● **Recorded data**:
· · · · · · ·

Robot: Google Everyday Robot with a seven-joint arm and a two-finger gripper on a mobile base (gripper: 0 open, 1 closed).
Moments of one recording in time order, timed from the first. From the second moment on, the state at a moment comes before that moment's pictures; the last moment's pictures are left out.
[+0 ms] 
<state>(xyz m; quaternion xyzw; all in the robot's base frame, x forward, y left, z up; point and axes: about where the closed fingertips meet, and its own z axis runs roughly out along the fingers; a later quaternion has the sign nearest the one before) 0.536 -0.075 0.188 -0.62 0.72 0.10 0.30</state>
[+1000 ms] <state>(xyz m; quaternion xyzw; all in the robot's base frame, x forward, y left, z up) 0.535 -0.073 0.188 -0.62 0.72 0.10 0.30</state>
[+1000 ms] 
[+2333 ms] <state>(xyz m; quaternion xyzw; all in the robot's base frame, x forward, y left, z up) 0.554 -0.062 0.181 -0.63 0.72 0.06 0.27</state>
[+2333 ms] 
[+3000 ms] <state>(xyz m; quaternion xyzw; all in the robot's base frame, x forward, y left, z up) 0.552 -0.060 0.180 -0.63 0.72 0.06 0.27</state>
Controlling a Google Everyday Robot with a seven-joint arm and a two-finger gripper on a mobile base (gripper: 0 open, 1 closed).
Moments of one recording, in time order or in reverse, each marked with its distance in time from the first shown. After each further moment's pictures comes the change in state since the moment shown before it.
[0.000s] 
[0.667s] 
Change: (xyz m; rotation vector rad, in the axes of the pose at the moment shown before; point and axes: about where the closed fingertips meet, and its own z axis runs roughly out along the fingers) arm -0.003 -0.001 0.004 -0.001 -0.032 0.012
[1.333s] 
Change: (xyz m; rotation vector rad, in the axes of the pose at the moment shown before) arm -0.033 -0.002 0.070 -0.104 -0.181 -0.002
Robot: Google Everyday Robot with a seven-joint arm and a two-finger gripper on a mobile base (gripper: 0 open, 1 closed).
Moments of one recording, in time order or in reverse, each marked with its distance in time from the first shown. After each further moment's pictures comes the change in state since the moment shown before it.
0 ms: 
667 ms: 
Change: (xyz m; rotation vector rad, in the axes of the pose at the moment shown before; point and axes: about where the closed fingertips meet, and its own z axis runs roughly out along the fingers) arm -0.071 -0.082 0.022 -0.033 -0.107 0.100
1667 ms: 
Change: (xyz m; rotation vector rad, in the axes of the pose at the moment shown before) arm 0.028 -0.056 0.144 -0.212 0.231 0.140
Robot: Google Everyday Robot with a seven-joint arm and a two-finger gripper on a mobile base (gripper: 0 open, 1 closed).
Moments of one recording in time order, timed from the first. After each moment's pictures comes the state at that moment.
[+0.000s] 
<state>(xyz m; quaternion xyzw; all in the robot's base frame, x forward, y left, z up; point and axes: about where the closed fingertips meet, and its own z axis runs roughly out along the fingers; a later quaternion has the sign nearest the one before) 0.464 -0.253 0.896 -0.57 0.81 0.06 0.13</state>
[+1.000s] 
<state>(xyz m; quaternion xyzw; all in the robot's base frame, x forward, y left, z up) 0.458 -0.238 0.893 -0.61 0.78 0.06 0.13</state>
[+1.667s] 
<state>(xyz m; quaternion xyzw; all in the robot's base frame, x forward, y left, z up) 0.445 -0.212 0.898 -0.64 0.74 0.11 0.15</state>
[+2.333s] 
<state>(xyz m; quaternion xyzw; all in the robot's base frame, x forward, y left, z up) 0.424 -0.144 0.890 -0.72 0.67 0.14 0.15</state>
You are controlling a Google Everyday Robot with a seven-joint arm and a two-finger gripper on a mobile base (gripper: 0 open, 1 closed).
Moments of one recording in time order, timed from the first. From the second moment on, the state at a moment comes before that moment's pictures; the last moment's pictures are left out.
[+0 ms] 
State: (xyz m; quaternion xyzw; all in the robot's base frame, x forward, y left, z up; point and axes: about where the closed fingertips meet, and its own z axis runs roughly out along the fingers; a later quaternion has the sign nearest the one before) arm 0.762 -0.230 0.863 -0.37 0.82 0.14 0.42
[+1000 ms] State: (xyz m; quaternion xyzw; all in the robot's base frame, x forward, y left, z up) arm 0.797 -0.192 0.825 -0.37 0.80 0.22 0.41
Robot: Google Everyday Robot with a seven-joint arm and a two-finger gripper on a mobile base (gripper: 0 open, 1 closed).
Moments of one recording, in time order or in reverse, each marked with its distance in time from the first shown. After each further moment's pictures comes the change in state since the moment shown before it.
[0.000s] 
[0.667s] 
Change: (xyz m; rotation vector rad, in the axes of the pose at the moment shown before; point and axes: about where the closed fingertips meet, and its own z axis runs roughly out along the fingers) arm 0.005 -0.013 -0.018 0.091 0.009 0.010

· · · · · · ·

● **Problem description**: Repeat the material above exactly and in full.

● **Solution to the exercise**:
Robot: Google Everyday Robot with a seven-joint arm and a two-finger gripper on a mobile base (gripper: 0 open, 1 closed).
Moments of one recording in time order, timed from the first. From the second moment on, the state at a moment comes before that moment's pictures; the last moment's pictures are left out.
[+0 ms] 
<state>(xyz m; quaternion xyzw; all in the robot's base frame, x forward, y left, z up; point and axes: about where the closed fingertips meet, and its own z axis runs roughly out along the fingers; a later quaternion has the sign nearest the one before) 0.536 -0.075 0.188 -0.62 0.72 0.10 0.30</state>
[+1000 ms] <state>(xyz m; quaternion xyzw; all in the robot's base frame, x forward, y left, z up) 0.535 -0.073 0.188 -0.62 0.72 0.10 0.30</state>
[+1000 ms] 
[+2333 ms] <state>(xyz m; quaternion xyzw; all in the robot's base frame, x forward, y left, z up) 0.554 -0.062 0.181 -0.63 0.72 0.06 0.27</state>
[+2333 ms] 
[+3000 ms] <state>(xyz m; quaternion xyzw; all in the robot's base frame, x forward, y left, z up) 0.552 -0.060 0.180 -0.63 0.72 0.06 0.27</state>
Controlling a Google Everyday Robot with a seven-joint arm and a two-finger gripper on a mobile base (gripper: 0 open, 1 closed).
Moments of one recording, in time order or in reverse, each marked with its distance in time from the first shown. After each further moment's pictures comes the change in state since the moment shown before it.
[0.000s] 
[0.667s] 
Change: (xyz m; rotation vector rad, in the axes of the pose at the moment shown before; point and axes: about where the closed fingertips meet, and its own z axis runs roughly out along the fingers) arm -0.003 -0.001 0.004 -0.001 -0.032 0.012
[1.333s] 
Change: (xyz m; rotation vector rad, in the axes of the pose at the moment shown before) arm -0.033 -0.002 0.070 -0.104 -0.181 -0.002
Robot: Google Everyday Robot with a seven-joint arm and a two-finger gripper on a mobile base (gripper: 0 open, 1 closed).
Moments of one recording, in time order or in reverse, each marked with its distance in time from the first shown. After each further moment's pictures comes the change in state since the moment shown before it.
0 ms: 
667 ms: 
Change: (xyz m; rotation vector rad, in the axes of the pose at the moment shown before; point and axes: about where the closed fingertips meet, and its own z axis runs roughly out along the fingers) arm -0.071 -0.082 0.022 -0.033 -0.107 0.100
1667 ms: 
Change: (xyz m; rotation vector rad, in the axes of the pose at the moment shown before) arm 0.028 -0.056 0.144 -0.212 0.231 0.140
Robot: Google Everyday Robot with a seven-joint arm and a two-finger gripper on a mobile base (gripper: 0 open, 1 closed).
Moments of one recording in time order, timed from the first. After each moment's pictures comes the state at that moment.
[+0.000s] 
<state>(xyz m; quaternion xyzw; all in the robot's base frame, x forward, y left, z up; point and axes: about where the closed fingertips meet, and its own z axis runs roughly out along the fingers; a later quaternion has the sign nearest the one before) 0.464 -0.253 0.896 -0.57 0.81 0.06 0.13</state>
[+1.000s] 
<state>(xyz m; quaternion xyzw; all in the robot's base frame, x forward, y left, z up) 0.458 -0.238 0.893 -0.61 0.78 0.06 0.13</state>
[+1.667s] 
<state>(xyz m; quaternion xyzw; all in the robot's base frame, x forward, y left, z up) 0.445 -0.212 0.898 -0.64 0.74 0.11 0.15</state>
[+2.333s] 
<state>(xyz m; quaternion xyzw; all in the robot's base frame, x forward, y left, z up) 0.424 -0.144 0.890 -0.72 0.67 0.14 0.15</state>
You are controlling a Google Everyday Robot with a seven-joint arm and a two-finger gripper on a mobile base (gripper: 0 open, 1 closed).
Moments of one recording in time order, timed from the first. From the second moment on, the state at a moment comes before that moment's pictures; the last moment's pictures are left out.
[+0 ms] 
State: (xyz m; quaternion xyzw; all in the robot's base frame, x forward, y left, z up; point and axes: about where the closed fingertips meet, and its own z axis runs roughly out along the fingers; a later quaternion has the sign nearest the one before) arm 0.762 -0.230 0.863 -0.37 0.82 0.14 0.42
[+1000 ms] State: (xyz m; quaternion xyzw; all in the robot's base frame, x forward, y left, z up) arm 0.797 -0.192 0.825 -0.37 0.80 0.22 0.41
Robot: Google Everyday Robot with a seven-joint arm and a two-finger gripper on a mobile base (gripper: 0 open, 1 closed).
Moments of one recording, in time order or in reverse, each marked with its distance in time from the first shown. After each further moment's pictures comes the change in state since the moment shown before it.
[0.000s] 
[0.667s] 
Change: (xyz m; rotation vector rad, in the axes of the pose at the moment shown before; point and axes: about where the closed fingertips meet, and its own z axis runs roughly out along the fingers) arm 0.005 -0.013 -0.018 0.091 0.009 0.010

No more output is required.